• [Exercise description] Beginning at the first line of the data, print each line exactly, stopping after the line that contains "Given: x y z".

• [Supplied material]
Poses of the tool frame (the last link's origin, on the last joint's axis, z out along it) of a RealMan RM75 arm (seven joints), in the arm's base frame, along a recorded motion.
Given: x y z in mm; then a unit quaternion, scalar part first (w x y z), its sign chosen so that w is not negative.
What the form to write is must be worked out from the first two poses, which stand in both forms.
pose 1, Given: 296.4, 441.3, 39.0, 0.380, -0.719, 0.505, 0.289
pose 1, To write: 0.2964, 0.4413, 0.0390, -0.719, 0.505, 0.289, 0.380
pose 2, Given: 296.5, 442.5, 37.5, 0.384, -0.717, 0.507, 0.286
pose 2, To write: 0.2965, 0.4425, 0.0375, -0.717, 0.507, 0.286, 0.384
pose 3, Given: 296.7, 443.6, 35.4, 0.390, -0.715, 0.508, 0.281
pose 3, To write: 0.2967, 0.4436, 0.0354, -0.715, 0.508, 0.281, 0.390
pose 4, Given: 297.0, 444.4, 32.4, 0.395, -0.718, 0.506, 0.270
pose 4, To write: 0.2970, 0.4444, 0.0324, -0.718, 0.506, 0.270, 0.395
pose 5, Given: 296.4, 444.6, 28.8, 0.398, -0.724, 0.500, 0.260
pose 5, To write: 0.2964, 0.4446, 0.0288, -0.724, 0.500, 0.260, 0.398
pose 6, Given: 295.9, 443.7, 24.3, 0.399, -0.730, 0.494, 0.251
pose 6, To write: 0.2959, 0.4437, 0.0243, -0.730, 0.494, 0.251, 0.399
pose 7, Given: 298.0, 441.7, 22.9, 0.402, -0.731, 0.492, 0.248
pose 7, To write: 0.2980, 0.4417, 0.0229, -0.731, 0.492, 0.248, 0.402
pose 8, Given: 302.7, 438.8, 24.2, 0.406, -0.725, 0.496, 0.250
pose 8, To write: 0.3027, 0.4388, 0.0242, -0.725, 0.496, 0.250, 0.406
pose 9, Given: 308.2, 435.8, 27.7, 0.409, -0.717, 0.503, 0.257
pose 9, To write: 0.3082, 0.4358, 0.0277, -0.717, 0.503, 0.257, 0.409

• [Task answer]
Poses of the tool frame (the last link's origin, on the last joint's axis, z out along it) of a RealMan RM75 arm (seven joints), in the arm's base frame, along a recorded motion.
Given: x y z in mm; then a unit quaternion, scalar part first (w x y z), its sign chosen so that w is not negative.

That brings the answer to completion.